Plus grave, si vous allez dans le bon sens en encadrant les dérogations au code du patrimoine, mais vous maintenez toutes les autres, concernant les codes de l’environnement, de l’urbanisme et de la voirie. Ce n’est pas rien ! Aujourd’hui, l’environnement, ce n’est pas que des mots. On peut dire, « le réchauffement climatique, c’est dramatique, l’environnement c’est important », mais il faut poser des actes qui collent à ces paroles !
Or voilà un texte qui nous dit que l’on peut déroger au code de l’environnement, alors même que nous pourrions assister aux prémices d’un scandale sanitaire.
Je n’aime pas accompagner les peurs sans disposer d’élément concret, au risque de créer des paniques, mais l’on dit tout de même que les taux de plomb sur certains bâtiments proches de Notre-Dame sont parfois 800 fois supérieurs à la normale. Dans ce contexte, un projet de loi qui permette de déroger au code l’environnement ne contribue pas à renforcer la crédibilité de l’action publique.

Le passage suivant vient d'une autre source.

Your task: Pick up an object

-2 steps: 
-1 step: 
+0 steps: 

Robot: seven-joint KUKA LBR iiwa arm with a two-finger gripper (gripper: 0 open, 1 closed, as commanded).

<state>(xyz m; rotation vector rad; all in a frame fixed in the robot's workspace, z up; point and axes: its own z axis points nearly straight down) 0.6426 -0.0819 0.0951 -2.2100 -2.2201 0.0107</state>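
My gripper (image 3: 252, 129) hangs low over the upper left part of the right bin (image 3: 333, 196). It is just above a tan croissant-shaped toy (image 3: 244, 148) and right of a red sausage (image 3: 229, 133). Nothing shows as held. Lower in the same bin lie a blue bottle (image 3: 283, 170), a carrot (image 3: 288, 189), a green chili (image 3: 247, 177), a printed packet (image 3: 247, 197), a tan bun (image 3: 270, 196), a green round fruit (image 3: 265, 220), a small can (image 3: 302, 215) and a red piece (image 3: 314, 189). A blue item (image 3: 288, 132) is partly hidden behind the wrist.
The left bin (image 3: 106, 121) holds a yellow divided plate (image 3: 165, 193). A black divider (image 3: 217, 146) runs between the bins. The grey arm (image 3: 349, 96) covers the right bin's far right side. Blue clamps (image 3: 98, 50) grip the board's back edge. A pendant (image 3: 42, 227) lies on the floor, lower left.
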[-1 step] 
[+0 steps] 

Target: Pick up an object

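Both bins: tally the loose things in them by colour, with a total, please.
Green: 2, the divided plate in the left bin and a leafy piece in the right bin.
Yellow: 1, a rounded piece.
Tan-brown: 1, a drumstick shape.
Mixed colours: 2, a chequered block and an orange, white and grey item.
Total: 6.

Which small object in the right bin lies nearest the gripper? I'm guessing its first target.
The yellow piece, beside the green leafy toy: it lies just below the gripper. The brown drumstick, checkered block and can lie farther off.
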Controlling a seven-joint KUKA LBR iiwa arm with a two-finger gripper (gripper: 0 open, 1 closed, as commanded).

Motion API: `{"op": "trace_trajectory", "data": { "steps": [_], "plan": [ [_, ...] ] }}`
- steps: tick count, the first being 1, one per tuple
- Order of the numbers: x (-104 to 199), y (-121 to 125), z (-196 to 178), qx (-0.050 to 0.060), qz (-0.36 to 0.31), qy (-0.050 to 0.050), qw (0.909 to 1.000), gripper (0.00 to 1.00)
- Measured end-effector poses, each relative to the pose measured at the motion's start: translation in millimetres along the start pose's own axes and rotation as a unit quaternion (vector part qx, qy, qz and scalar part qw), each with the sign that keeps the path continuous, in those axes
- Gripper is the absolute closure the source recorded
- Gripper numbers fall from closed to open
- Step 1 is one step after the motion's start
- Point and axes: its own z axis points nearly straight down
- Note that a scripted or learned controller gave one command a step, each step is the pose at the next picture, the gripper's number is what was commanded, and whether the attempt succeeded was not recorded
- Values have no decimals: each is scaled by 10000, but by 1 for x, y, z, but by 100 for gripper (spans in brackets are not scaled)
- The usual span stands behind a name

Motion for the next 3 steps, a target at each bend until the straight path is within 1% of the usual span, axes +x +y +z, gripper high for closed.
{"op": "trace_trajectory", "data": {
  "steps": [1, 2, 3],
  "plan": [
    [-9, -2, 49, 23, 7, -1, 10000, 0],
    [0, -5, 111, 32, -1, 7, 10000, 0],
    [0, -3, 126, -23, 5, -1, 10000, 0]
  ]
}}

Si l’on n’a pas besoin de ces règles dans ce cas précis, pourquoi doivent-elles s’appliquer de façon générale ? C’est donc la main tremblante qu’il faut proposer des dérogations, et en limitant ces dernières.
Si je suis toujours favorable à la suppression de cet article, malgré les avancées importantes réalisées par le ministre, le texte me semble acceptable une fois inclus les amendements proposés par le rapporteur, qui n’ignore pas les codes de l’environnement et de l’urbanisme et qui ajoute précisions et encadrement.
Tels sont les points essentiels que je voulais soulever à ce moment du débat.
Comme d’autres de nos collègues de tous bords dans l’hémicycle, je suis un élu parisien. À ce titre, ce texte me semble comporter un paradoxe : il évoque enfin les abords de la cathédrale, une évolution dont je suis satisfait, puisque, en première lecture comme en commission mixte paritaire, j’avais plaidé en ce sens, mais vous n’aviez pas voulu nous entendre.